*Task to carry out*
The listing below should be written out word for word, with its pictures removed.

*Data block*
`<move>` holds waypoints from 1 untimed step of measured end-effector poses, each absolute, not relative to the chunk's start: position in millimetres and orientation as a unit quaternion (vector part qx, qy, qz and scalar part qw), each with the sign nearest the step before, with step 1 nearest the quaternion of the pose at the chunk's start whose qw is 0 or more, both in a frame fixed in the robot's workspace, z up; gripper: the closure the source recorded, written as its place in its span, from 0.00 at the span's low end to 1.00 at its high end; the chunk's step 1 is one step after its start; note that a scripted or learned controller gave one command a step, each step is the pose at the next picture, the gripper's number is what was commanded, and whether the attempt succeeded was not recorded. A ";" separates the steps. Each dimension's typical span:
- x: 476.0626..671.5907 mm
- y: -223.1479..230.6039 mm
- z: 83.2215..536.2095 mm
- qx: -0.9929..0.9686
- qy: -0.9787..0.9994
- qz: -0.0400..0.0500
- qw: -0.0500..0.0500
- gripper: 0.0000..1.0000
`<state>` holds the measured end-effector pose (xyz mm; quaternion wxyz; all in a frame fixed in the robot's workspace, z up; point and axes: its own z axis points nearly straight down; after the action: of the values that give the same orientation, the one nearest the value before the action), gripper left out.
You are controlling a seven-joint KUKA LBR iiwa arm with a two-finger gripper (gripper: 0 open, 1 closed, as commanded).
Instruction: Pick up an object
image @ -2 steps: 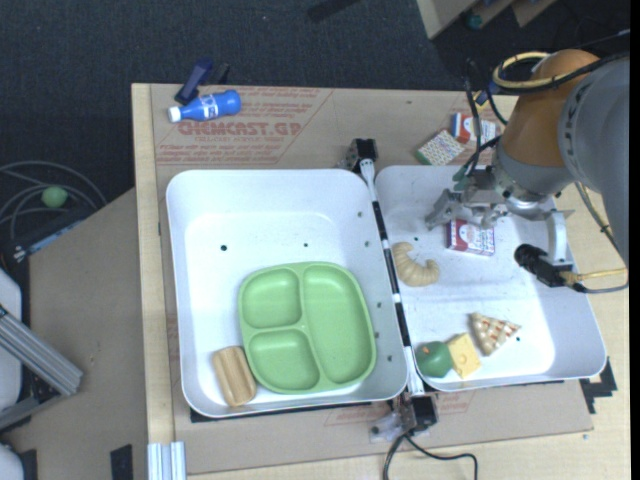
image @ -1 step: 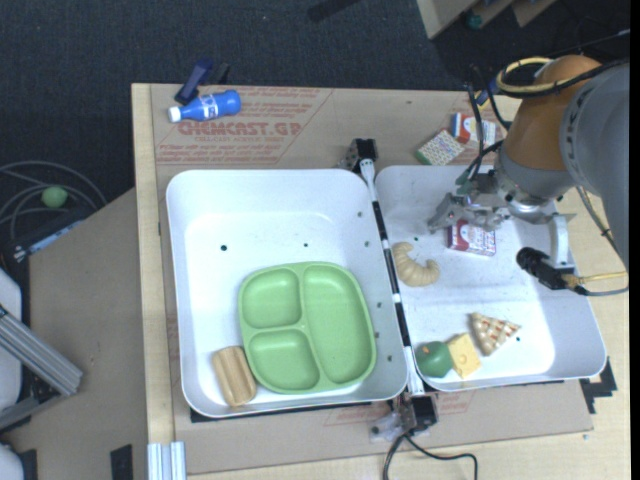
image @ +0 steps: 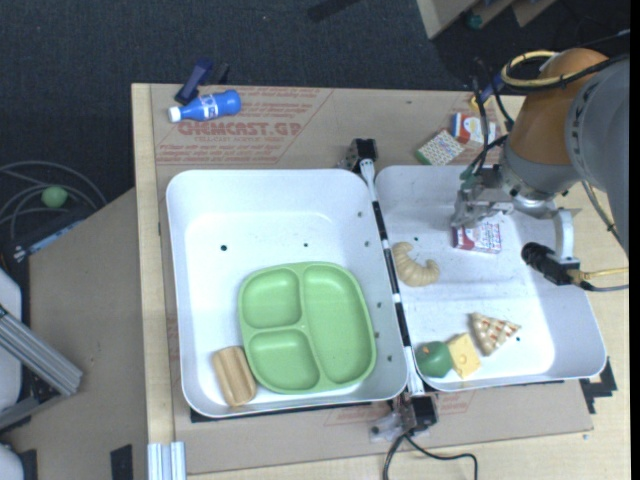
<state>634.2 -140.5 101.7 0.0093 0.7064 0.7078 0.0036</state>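
My gripper (image: pixel 471 216) hangs low in the back of the right bin (image: pixel 455 303), directly over the left end of a small red-and-white packet (image: pixel 487 237) and seemingly touching it. The packet lies flat on the bin floor. A tan croissant (image: pixel 414 265) sits to the left of it near the bin's divider. Toward the front lie a pizza-slice toy (image: pixel 494 332), a yellow cheese wedge (image: pixel 463 354) and a green round piece (image: pixel 434 360). The grey arm with its orange band (image: pixel 545 118) comes in from the upper right.
The left bin (image: pixel 250 218) holds a green divided plate (image: pixel 303 325) and a tan block (image: pixel 233 375) at its front left. On the bench behind the bins lie a blue-and-white bottle (image: pixel 205 106) and a small printed card (image: pixel 440 148). A black cable fitting (image: pixel 545 261) juts beside the packet.
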 end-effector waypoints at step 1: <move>633.9 -140.3 101.2 0.706 0.708 0.003 0.009 0.00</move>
<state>633.9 -140.3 101.2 0.0087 0.7064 0.7078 0.0033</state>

*Result of the task*
`<move>` holds waypoints from 1 untimed step of measured end-effector poses, each absolute, not relative to the chunk's start: position in millimetres and orientation as a unit quaternion (vector part qx, qy, qz and scalar part qw), each with the sign nearest the step before, with step 1 nearest the quaternion of the pose at the chunk's start whose qw is 0 or more, both in a frame fixed in the robot's workspace, z up; gripper: the closure the source recorded, written as its place in its span, from 0.00 at the span's low end to 1.00 at its high end; the chunk's step 1 is one step after its start; note that a scripted or learned controller gave one command a step, each step is the pose at the next picture, the gripper's number is what was commanded, and whether the attempt succeeded was not recorded. A ";" separates the steps. Each dimension's typical span:
- x: 476.0626..671.5907 mm
- y: -223.1479..230.6039 mm
- z: 83.2215..536.2095 mm
- qx: -0.9929..0.9686
- qy: -0.9787..0.9994
- qz: -0.0400..0.0500
- qw: -0.0500..0.0500
- gripper: 0.0000..1.0000
`<state>` holds the measured end-effector pose (xyz mm; quaternion wxyz; all in a frame fixed in the robot's workspace, z up; point and axes: its own z axis points nearly straight down; after the action: of the values that give the same orientation, the one nearest the value before the action), gripper left out.
You are controlling a seven-joint KUKA LBR iiwa arm with a two-finger gripper (gripper: 0 open, 1 closed, as commanded).
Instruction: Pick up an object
image @ -2 steps: 
image @ -1 step: 
image @ +0 steps: 
<state>634.2 -140.5 101.7 0.0093 0.7064 0.7078 0.0036</state>
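My gripper (image: pixel 471 216) hangs low in the back of the right bin (image: pixel 455 303), directly over the left end of a small red-and-white packet (image: pixel 487 237) and seemingly touching it. The packet lies flat on the bin floor. A tan croissant (image: pixel 414 265) sits to the left of it near the bin's divider. Toward the front lie a pizza-slice toy (image: pixel 494 332), a yellow cheese wedge (image: pixel 463 354) and a green round piece (image: pixel 434 360). The grey arm with its orange band (image: pixel 545 118) comes in from the upper right.
The left bin (image: pixel 250 218) holds a green divided plate (image: pixel 303 325) and a tan block (image: pixel 233 375) at its front left. On the bench behind the bins lie a blue-and-white bottle (image: pixel 205 106) and a small printed card (image: pixel 440 148). A black cable fitting (image: pixel 545 261) juts beside the packet.
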 end-effector waypoints at step 1: <move>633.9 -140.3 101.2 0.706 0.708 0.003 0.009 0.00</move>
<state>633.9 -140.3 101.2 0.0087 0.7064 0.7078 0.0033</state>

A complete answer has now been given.